The financial crisis may have dealt a blow to the world’s most powerful economies, but it has also brought once-skyrocketing valuations to a reasonable level. Venture capitalists are now taking a second glance at China’s internet sector.
“We’re aggressively looking into internet [investments] for the first time in a while,” said William Bao Bean, a partner with Softbank China & India Holdings, speaking at a recent technology conference in Beijing.
Opinion is divided, however, as to where money would be best spent. Social networking sites (SNS), one-time darling of the Chinese venture investment, appear to have fallen out of vogue with many investors. Their attention has shifted to online gaming, seen by many as a recession-proof segment of the IT sector.
Others, though, insist on the long-term potential of SNS in China. What’s more, there are signs that some of the most successful Chinese social networking sites have done what their counterparts in West have still largely failed to do: begin monetizing their user base.
Much of the success lies in Chinese youths’ willingness to pay for virtual goods. The industry’s trailblazer is Tencent, which runs one of the country’s largest social networking communities, QZone. Tencent posted total revenues of just over US$1 billion in 2008, US$719.1 million of which were from internet value-added services. The vast majority of these involved the sale of virtual goods.
Chenhao Zhang, an analyst with JLMcGregor in Shanghai said that leading SNS firms such as Xiaonei.com have followed Tencent’s lead in developing virtual goods and the trading of virtual money, which he sees as a sign of domestic innovation compared to foreign players in the Chinese marketplace.
The concept of paying hard cash for a virtual item – say a special sword in an online game, or a new outfit for your online avatar – may strike many in the West as a foreign, even ridiculous, concept. But in China a vibrant online identity may have a particular resonance compared to in Western countries.
“If you’re a [Chinese] teenager living in a small room with your mom or dad and want to have a place to call your own, then it makes sense to go online and create your own virtual space,” said Dan Brody, CEO of Koolanoo Group, an internet and new media investment company which invested in 360quan.com, a social networking startup targeted towards fashionable, outsider Chinese youths.
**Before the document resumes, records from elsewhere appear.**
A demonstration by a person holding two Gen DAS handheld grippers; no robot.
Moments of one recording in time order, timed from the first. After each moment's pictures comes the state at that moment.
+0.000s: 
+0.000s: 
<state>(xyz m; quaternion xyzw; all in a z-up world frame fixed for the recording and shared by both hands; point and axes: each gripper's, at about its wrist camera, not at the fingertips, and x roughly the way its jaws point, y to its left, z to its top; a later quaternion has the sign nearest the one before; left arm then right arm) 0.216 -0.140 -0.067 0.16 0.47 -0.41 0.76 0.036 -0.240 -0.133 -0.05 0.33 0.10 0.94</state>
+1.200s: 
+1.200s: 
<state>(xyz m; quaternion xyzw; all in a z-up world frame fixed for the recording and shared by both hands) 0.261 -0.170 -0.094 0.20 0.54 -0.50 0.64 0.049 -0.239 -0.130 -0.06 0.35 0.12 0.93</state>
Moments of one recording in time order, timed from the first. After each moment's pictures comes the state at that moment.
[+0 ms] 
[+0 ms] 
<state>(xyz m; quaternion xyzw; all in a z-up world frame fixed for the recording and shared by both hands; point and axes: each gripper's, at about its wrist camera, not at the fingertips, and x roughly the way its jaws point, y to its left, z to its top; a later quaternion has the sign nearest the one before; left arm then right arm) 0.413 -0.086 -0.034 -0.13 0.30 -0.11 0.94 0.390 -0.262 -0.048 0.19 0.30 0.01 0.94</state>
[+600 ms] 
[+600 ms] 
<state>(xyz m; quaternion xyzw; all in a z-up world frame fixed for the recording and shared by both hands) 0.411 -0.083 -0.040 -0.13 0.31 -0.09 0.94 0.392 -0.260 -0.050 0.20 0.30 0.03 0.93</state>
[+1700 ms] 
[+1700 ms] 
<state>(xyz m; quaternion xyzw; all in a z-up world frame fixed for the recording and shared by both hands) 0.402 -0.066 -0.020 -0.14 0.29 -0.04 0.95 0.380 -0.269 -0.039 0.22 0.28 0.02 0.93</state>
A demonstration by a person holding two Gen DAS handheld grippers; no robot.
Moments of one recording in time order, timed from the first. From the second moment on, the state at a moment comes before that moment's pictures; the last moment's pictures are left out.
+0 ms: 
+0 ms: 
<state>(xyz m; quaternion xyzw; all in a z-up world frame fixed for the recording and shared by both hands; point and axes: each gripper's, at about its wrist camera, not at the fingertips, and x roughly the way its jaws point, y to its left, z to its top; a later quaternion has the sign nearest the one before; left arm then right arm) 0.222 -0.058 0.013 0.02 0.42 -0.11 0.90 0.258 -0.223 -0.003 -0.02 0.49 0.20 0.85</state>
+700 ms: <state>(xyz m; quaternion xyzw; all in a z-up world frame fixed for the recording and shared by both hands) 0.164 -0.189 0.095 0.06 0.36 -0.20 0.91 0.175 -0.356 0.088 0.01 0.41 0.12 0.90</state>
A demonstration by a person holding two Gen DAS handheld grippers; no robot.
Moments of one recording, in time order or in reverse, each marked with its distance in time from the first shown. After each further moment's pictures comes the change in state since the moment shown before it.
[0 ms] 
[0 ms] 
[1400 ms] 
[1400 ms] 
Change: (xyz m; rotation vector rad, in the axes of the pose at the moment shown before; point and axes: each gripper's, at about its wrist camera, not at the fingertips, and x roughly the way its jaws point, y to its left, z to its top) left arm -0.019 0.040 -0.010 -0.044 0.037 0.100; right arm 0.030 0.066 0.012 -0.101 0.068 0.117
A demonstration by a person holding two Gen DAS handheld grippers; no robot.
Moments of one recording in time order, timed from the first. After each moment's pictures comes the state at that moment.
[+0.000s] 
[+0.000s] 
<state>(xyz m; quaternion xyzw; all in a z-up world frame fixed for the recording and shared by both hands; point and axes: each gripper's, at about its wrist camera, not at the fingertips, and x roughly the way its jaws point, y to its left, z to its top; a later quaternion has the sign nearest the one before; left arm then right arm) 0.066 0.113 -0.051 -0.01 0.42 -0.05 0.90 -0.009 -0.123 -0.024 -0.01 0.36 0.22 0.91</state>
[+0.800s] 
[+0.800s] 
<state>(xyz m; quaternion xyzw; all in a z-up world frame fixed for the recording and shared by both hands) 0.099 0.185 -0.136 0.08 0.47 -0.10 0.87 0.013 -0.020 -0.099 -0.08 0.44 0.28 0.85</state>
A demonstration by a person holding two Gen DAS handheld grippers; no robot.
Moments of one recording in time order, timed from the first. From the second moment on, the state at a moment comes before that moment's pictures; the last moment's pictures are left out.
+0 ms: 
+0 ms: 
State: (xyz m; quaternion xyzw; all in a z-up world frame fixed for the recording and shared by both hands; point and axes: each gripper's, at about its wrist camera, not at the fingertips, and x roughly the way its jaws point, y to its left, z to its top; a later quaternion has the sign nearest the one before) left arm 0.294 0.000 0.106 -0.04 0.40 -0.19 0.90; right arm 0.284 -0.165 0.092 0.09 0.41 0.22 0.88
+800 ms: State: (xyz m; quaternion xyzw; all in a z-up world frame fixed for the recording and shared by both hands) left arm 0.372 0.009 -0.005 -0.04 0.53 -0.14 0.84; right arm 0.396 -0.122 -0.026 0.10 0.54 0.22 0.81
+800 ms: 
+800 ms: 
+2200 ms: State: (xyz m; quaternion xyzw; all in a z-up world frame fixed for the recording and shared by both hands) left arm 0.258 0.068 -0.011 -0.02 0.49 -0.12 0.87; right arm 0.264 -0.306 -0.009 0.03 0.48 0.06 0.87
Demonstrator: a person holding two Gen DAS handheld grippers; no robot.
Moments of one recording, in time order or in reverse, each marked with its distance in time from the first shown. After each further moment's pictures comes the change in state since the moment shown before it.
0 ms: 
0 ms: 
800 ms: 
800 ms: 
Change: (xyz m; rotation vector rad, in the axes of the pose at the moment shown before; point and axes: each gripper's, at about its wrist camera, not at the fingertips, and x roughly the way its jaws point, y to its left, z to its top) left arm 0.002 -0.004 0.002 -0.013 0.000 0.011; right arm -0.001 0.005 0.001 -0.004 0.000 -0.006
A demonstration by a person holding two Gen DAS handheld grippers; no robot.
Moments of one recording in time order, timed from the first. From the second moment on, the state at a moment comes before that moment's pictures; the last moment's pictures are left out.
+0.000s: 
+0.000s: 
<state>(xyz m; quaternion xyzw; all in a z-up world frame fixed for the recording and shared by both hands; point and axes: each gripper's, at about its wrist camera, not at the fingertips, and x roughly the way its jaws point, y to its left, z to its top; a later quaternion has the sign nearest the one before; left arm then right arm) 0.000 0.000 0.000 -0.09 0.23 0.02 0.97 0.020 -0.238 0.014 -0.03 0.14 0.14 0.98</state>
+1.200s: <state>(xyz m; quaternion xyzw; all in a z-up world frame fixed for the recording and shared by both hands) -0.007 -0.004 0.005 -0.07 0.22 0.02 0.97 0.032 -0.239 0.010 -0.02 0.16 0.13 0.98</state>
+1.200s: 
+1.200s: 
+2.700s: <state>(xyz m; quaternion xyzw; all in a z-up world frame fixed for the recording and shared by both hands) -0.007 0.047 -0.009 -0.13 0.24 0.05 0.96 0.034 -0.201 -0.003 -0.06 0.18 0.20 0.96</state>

The bet is that Chinese teenagers will be willing to pay small amounts to enhance their virtual identity. While it’s a strategy that’s worked for the likes of Tencent, JLM’s Zhang notes that many of the leading SNS firms have yet to come up with a truly sustainable business model.
The problem is that Tencent’s success is built upon the massive scale of its user base, according to George Godula, co-founder of Web2Asia, an incubator for Asian startups and consultancy for Western internet firms entering the Asian market.
“For companies like Tencent, it’s easy to monetize because they have more users than there are internet users in China. It’s all about scalability and size until this model works,” he said.
As of the end of the first quarter, Tencent had 934.9 million instant messaging users, up 4.8% from the previous quarter, a number made possible by the fact that many users have multiple accounts. The firm’s Qzone has around 350 million users.
The biggest Chinese SNS firms may finally be playing catch-up and developing revenue models that work, analysts say these players still have their work cut out.